What is the concept behind a centrifuge

Answer 1

centrifugal force (as opposed to its opposite centripetal force) simply pushes the heavier solvents within a solution to the bottom of the tube. Simply put, have you ever tied something to a piece of string and spun around with it? Centrifugal force raises the object to a level with the force being acted upon it. I'm not sure I've answered that properly...

Answer 2

As mass increases, resistance to motion (inertia) increases. Thus, as you go round and round, more massive objects will want to travel in a straight line more so than less mass objects. Thus, they will be more likely to be "pushed" towards the bottom of the tube while allowing less massive objects to float on top. There is no force producing this motion as the centrifugal force is technically "fictitious". Observe my drawing to have a better understanding of how this works. Let me know if you have any other questions.

Answer 3

can we say that percieved gravity is the actual reason behind settling down of heavier partlicles?

Answer 4

and why does the heavier partlicles want to move in a straight line more than the lighter particles?

Answer 5

The heavier object is naturally more resistant to motion so it will "want" to take the path of least resistance more so than the lighter object.
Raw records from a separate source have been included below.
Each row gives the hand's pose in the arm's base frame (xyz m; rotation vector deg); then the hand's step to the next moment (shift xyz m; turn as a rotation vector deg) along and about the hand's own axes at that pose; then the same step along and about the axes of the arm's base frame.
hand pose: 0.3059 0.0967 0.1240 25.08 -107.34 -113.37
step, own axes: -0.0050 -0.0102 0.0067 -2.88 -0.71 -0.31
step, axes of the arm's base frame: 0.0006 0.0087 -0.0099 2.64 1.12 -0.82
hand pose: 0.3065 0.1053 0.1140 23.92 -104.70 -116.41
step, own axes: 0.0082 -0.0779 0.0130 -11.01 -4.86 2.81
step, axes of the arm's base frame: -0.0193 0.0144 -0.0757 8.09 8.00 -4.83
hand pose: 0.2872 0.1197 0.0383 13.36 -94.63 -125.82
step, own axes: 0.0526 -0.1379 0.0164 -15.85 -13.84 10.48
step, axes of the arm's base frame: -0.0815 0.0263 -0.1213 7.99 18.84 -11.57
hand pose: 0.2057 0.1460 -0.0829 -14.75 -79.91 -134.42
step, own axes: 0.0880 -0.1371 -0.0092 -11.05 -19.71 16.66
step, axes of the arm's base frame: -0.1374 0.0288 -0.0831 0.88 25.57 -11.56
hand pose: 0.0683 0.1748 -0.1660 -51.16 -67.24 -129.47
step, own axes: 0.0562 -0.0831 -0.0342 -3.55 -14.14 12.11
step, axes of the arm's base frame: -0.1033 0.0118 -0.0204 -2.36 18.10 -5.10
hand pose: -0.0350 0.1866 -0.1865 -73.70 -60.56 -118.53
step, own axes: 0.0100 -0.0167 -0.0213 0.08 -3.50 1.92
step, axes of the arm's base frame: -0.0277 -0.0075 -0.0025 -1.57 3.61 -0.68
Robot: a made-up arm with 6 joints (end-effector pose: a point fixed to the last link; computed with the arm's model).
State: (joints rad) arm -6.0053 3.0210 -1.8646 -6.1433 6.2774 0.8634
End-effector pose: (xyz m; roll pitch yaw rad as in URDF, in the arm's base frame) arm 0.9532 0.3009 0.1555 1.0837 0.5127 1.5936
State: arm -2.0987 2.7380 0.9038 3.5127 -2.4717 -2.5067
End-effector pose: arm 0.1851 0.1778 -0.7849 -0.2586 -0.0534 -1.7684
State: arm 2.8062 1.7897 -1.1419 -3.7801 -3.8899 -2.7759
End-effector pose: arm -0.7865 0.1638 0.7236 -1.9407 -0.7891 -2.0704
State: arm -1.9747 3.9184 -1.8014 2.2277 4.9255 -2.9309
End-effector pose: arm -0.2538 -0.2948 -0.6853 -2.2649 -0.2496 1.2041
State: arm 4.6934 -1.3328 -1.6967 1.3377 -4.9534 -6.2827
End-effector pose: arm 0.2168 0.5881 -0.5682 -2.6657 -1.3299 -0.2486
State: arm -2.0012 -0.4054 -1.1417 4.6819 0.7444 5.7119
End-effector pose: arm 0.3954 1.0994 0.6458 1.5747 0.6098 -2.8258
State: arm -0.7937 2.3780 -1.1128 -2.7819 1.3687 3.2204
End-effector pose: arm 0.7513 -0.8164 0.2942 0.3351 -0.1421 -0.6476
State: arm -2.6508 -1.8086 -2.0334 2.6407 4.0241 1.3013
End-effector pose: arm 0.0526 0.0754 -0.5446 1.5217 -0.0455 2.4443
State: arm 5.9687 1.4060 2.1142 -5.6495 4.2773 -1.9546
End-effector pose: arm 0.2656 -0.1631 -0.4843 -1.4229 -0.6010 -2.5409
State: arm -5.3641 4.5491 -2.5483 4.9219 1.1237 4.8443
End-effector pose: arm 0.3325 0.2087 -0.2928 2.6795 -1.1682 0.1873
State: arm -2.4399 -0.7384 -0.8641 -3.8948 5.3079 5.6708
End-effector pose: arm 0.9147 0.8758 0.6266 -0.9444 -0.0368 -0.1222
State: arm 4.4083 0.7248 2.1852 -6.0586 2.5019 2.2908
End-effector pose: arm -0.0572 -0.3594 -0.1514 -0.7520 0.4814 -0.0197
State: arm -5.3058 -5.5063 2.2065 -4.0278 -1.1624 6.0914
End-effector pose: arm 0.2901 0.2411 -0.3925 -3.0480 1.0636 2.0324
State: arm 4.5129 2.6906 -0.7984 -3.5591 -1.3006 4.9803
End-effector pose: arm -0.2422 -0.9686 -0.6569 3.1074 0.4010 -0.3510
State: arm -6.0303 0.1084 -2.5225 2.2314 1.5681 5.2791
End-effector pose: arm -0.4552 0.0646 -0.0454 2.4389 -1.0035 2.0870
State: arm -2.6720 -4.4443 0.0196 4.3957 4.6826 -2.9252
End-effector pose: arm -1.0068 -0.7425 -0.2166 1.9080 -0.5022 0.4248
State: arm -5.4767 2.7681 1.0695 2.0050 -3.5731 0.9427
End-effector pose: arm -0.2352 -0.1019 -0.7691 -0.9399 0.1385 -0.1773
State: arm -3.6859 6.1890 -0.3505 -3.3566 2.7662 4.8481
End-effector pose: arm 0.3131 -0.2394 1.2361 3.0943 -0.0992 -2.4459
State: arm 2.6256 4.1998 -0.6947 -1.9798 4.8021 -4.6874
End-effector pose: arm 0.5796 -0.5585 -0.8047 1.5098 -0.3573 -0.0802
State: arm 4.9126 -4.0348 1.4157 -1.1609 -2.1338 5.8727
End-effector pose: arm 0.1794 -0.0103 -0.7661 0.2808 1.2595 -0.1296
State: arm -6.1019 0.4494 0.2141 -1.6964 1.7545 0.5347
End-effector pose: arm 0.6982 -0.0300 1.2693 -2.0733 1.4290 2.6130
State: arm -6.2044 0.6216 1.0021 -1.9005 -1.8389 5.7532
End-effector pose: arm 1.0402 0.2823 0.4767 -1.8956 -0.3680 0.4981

In this case, the path of least resistant is a straight line. I'm sure that gravity has something to do with it but centrifuges often spin in the horizontal plane, with the test tubes as some small angle from the horizontal, so gravity doesn't have much to do with this. ... if you have questions about this let me know.

Answer 6

i m not speakin about gravity,i m speaking abt 'percieved' gravity and how can we say that the path of least resistant is a straight line?

Answer 7

I've never heard the term perceived gravity. Or perhaps I have, but not often enough and too long ago, and don't remember. If you are referring to the perceived force that objects feel pushing them towards the walls of a spinning object (the bottom of the test tube in this case) that force is called "centrifugal" and it is not a real force. The only real force in a circular motion problem is the centripetal force pushing objects always towards the center of the motion. The equation of that force is: \[f = m(v^{2}\div r)\]

Answer 8

re straight line. I'm not sure why a straight line is the path of least resistance. However, objects always do take the path of least resistance. How could a mass in a test tube know that it is traveling in a circle unless there was a force pushing it in a circle? The centripetal force does not kick in until the mass gets to the lowest part of the test tube. Put another way, the mass will follow a a new path of least resistant (a circle) when it can not longer follow its old path of least resistance (a straight line). Or put yet another way, objects move in the direction of the net force. So, until the mass gets to the lowest part of the spinning test tube, the net force on the object is actually along a straight line. Then, when the object gets to the bottom of the tube, it will feel the bottom of the tube move it in two directions at once (straight and towards the center) and so it will follow the direction of the vector sum of these forces, which over time turns out to be a circle....I'm not sure if I am helping or just confusing the situation.